- TASK TO CARRY OUT: From the data below, copy each line that includes the word "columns".

- THE DATA:
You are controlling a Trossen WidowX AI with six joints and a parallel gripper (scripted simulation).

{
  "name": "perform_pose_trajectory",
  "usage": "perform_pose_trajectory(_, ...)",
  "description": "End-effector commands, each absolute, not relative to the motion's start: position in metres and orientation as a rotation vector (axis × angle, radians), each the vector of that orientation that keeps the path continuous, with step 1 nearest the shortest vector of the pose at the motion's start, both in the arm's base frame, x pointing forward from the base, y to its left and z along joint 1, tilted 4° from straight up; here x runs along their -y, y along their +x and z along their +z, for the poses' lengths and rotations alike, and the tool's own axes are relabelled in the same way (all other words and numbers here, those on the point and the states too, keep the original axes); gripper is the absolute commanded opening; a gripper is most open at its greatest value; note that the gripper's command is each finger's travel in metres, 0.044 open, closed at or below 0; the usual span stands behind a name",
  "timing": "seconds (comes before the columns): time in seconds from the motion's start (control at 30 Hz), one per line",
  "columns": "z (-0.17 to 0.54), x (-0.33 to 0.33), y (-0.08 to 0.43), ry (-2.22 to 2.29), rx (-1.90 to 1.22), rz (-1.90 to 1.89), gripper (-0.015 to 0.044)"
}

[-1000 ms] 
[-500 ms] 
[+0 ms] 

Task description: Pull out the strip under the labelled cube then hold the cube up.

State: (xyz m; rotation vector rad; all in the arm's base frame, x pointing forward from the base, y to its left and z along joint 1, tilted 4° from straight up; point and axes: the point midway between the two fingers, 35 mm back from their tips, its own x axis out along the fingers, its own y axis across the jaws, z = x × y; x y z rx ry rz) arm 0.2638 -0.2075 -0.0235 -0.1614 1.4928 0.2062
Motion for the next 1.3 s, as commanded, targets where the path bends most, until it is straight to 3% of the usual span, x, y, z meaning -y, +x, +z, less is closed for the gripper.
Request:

- ANSWER BELOW:
  "timing": "seconds (comes before the columns): time in seconds from the motion's start (control at 30 Hz), one per line",
  "columns": "z (-0.17 to 0.54), x (-0.33 to 0.33), y (-0.08 to 0.43), ry (-2.22 to 2.29), rx (-1.90 to 1.22), rz (-1.90 to 1.89), gripper (-0.015 to 0.044)"

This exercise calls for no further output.